As part of their litigation, plaintiffs coordinated with the Florida Attorney General and the Florida Office of Financial Regulation, resulting in a representative for the Florida Attorney General’s Office speaking in favor of the civil action and class certification. After certification was granted, arduous mediation proceedings followed, finally resulting in payment of fines and restitution to the Florida agencies, a gross fund in the private class action, and equitable relief through the voiding of thousands of loans, representing tens of millions of dollars of debt lifted off the shoulders of Florida borrowers. As the court noted in granting final approval to the settlement in May 2017, “the combined total value of the settlement is close to $30 million,” including a cash fund of $14,417,810 for those class members who were charged interest rates over 18%, and the cessation of collection and enforcement of about $15 million in loan balances. The defendants were permanently enjoined from future lending in Florida.

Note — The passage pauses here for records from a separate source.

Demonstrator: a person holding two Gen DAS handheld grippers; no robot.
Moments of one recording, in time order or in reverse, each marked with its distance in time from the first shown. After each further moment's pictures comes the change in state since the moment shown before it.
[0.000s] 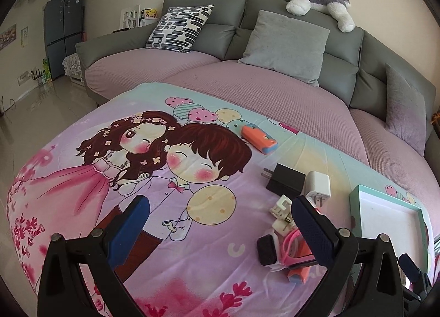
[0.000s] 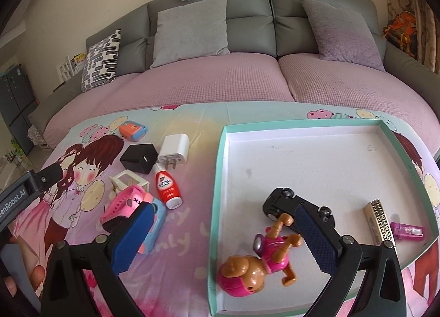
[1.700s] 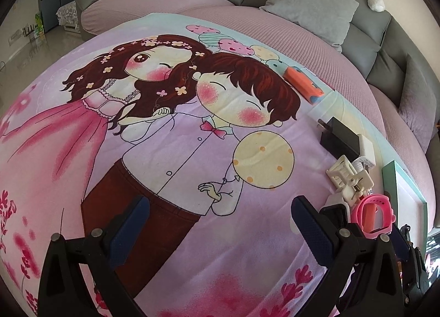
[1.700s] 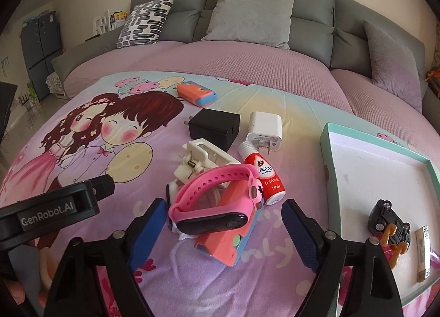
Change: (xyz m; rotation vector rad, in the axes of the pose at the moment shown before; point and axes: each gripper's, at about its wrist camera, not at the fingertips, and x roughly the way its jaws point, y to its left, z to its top) left arm 0.072 0.064 -0.025 -0.091 0.288 -0.057; right arm 0.043 0.103 -0.023 -0.247 0.041 0.035
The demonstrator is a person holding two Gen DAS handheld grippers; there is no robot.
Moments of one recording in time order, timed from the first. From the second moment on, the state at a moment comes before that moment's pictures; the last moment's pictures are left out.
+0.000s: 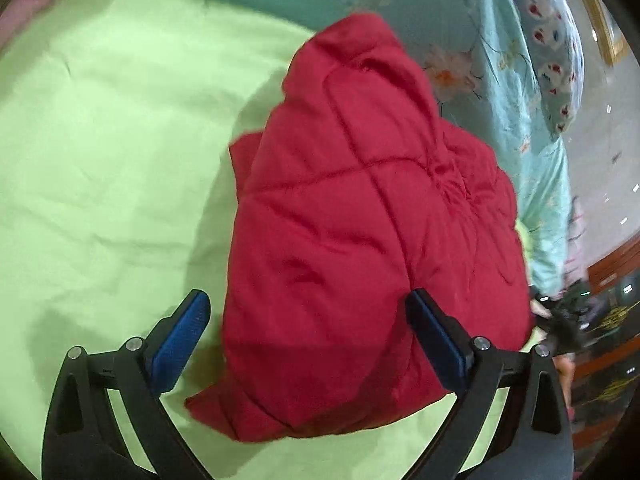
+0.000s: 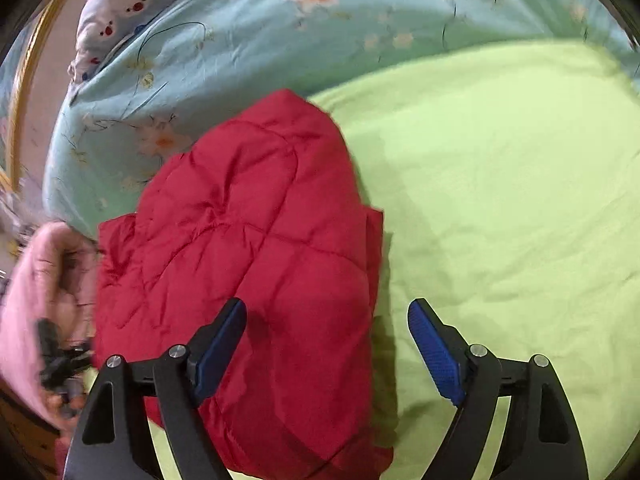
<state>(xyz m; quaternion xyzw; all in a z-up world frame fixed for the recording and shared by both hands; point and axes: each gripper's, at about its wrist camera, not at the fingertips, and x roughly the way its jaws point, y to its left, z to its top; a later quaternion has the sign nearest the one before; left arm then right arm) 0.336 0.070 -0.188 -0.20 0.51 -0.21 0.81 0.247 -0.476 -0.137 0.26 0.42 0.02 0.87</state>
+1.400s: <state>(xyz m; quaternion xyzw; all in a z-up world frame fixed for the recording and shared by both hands) 0.275 0.052 -0.130 -0.22 0.45 -0.27 0.82 0.239 -0.445 -0.134 0.37 0.42 0.20 0.80</state>
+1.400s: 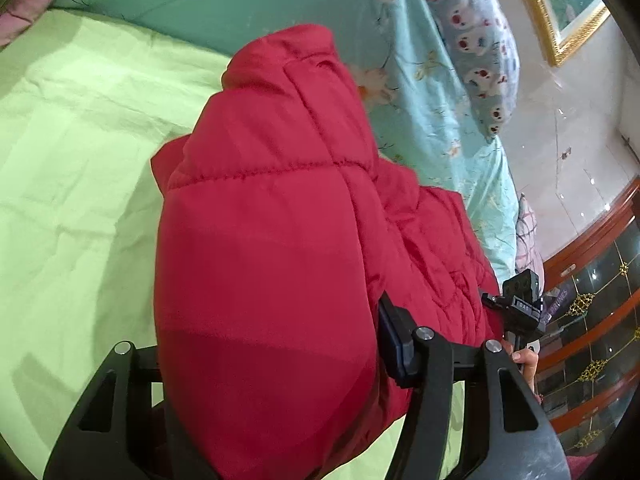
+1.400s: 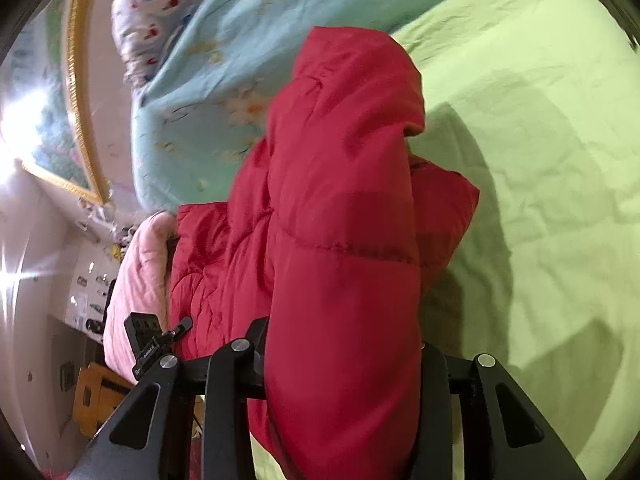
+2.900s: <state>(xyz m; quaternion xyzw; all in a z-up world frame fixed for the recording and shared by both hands) 0.142 0.102 -0.169 -0.25 0.50 -0.23 0.80 0.100 -0.395 -0.164 0.39 0.45 0.17 0.78</state>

The case serves as an important precedent on tribal lending, exposing the limits of for-profit lenders when they try to conceal their schemes behind a veneer of tribal immunity. As importantly, the case reflects that even after U.S. Supreme Court rulings have made it more difficult to attack abusive arbitration contracts, it can still be possible to do if the facts are well-documented in the record to show the Court the unfairness. Plaintiffs’ counsel’s work is also an important example of working with government actors, rather than treating them as competitors. The result was a symbiotic, ethical, information-sharing relationship that paid off with a coordinated resolution.
Team: Mona Lisa Wallace and John S. Hughes, Wallace & Graham, PA, Salisbury, N.C.; Janet Varnell and Brian Warwick, Varnell & Warwick, PA, Lady Lake, Fla.; Cathy Anne Williams and Aaron Goss, formerly of Wallace & Graham
Vang v. Prataya
In 2006, Thiawachu Prataya, a U.S. citizen, traveled to Laos and brutally raped 14-year old Panyia Vang, who became pregnant as a result of the rape and suffered immense physical and emotional pain caused by the sexual assault. Prataya, however, was never charged with a crime.

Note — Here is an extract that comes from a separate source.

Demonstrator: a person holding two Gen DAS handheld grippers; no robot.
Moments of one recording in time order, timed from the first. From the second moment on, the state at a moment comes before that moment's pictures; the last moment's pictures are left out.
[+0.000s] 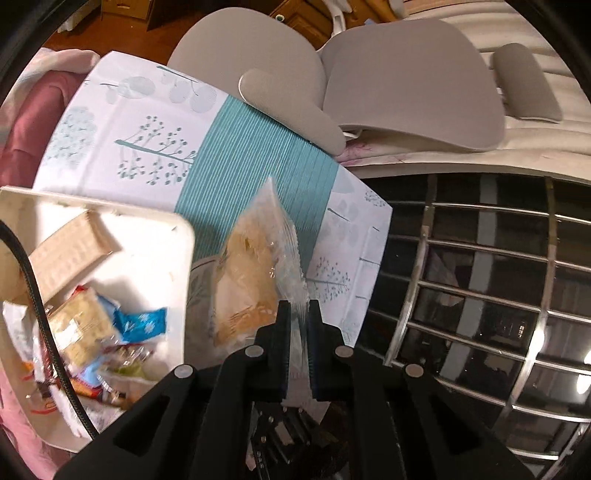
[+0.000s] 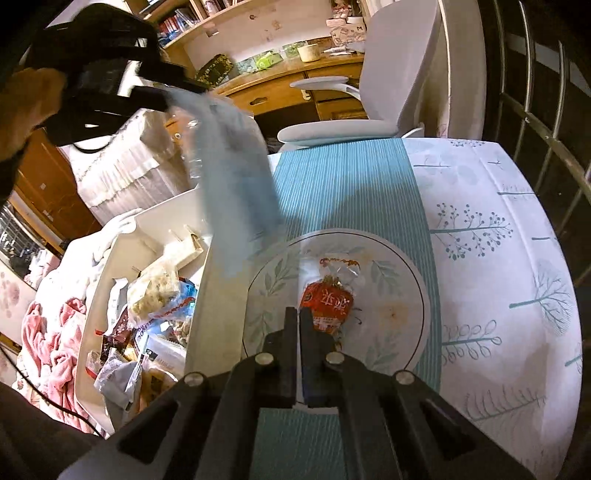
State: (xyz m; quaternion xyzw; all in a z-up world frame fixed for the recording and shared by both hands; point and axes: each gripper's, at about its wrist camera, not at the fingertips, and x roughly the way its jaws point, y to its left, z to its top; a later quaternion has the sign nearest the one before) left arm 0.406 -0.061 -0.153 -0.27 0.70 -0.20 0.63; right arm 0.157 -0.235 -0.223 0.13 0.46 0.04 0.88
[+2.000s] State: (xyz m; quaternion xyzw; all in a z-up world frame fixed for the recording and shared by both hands) left arm 0.420 -0.198 -0.249 -0.05 0.74 -0.06 0.67; right arm 0.203 -0.279 -0.296 0.15 0.53 0.02 0.83
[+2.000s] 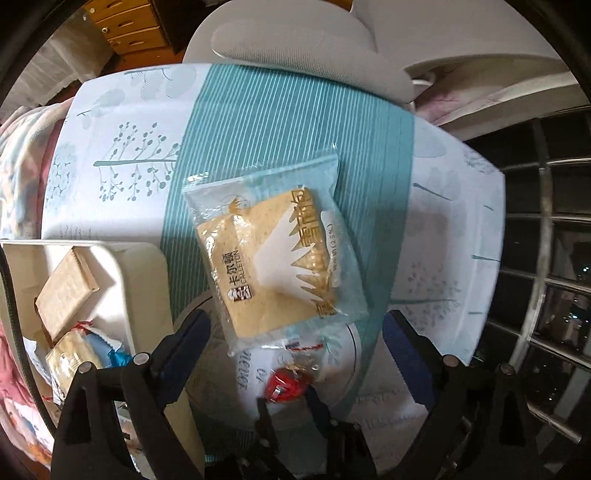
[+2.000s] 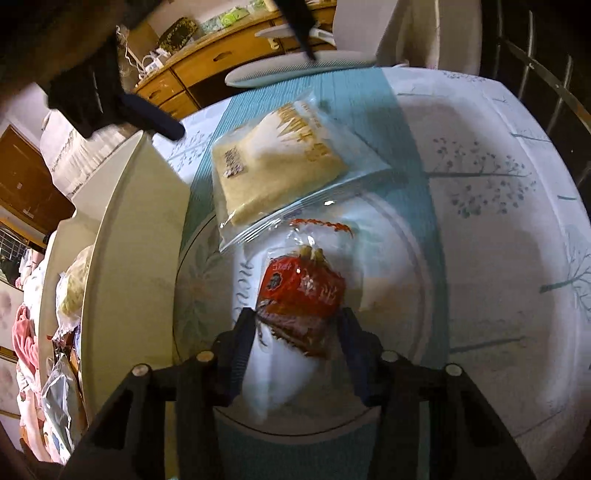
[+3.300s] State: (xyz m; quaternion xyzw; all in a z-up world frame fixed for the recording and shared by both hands) left arm 0.435 -0.250 -0.336 0.07 0.70 0.01 0.71; right arm 0.159 -0.350 -0.266 0.17 0.52 -0.07 0.83
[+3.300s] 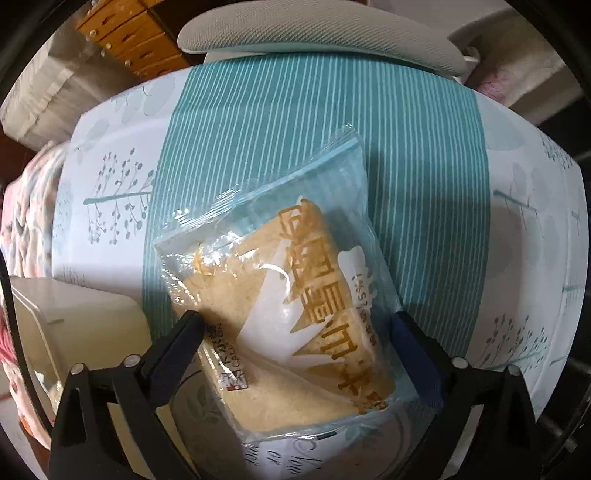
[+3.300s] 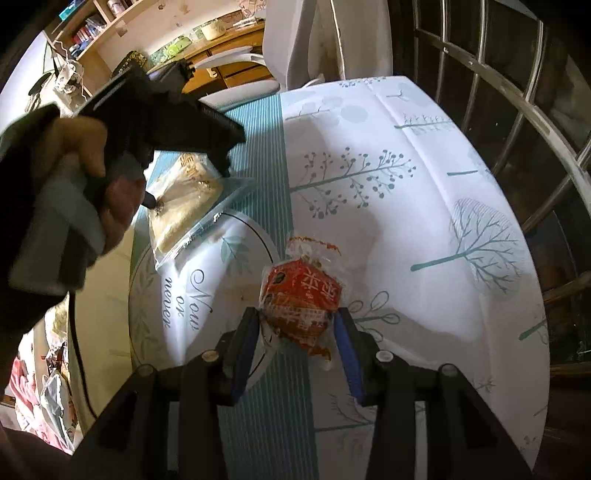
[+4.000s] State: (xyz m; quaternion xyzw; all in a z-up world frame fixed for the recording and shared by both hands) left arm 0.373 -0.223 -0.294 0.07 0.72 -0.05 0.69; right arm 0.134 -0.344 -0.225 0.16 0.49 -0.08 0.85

In 2011, Vang met attorney Linda Miller and, the following year, Vang filed an unprecedented lawsuit seeking monetary damages for violations of federal laws against child sex tourism and trafficking.

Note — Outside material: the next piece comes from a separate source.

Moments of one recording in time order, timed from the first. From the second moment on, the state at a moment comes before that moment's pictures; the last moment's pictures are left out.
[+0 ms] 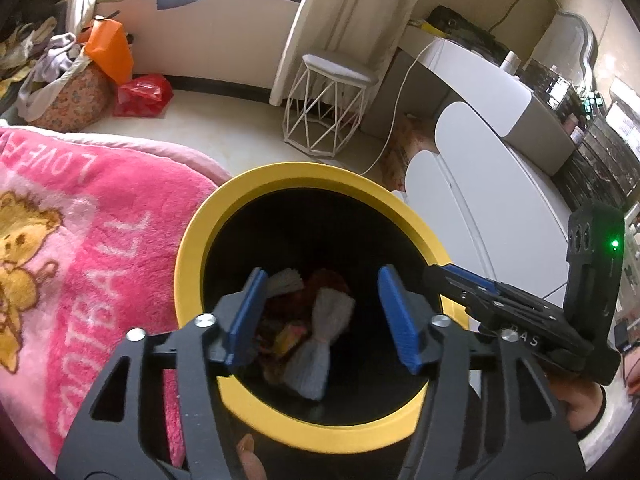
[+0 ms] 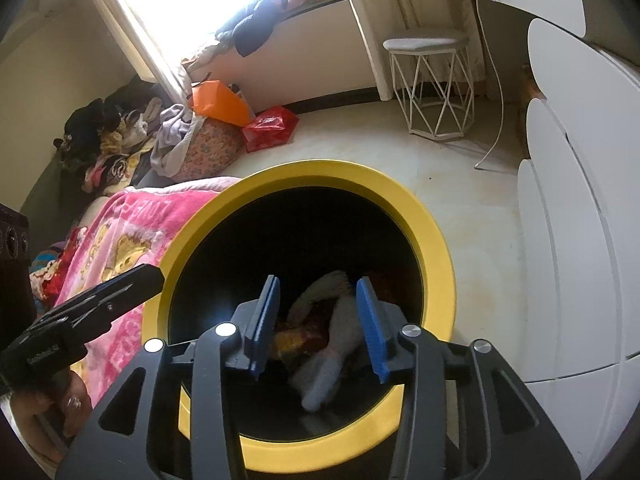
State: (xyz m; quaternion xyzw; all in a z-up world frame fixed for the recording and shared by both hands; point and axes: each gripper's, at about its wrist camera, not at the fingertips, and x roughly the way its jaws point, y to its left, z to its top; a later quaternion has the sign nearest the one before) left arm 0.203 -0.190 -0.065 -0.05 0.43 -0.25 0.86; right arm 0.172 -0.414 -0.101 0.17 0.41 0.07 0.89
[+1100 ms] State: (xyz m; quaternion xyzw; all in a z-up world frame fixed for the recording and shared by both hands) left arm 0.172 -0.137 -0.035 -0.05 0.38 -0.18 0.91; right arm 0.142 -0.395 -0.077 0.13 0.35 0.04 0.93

On May 11, 2017, after a three-day trial in federal district court in Minnesota, the jury—after deliberating for approximately 10 hours—returned a complete victory for Vang on all three issues: the verdict stated that the defendant engaged in a sexual act with the plaintiff by using force against her, confirmed that the plaintiff was under 16 years of age at the time, and the court awarded Vang $950,000 in damages.
Believed to be the first civil jury verdict in a sex tourism case, the matter received widespread international coverage in publications ranging from the Associated Press to the Minneapolis Star-Tribune. Filed in 2012 and citing Masha’s Law, a 2006 federal statute that affords children the right to sue anyone who produces, distributes, or possesses pornographic images of them, the significance and impact of the verdict is undeniable. The case has sent a strong message that sex tourism will not be tolerated, and proved that U.S. citizens who travel overseas to engage in illicit sexual conduct can be tried and held accountable in federal court.
Team: Patrick Arenz, Robins Kaplan LLP, Minneapolis, Minn.; Adam Kohnstamm, formerly of Robins Kaplan LLP, Minneapolis, Minn.; Linda A. Miller, Linda A. Miller, P.A. and Civil Society, St. Paul, Minn.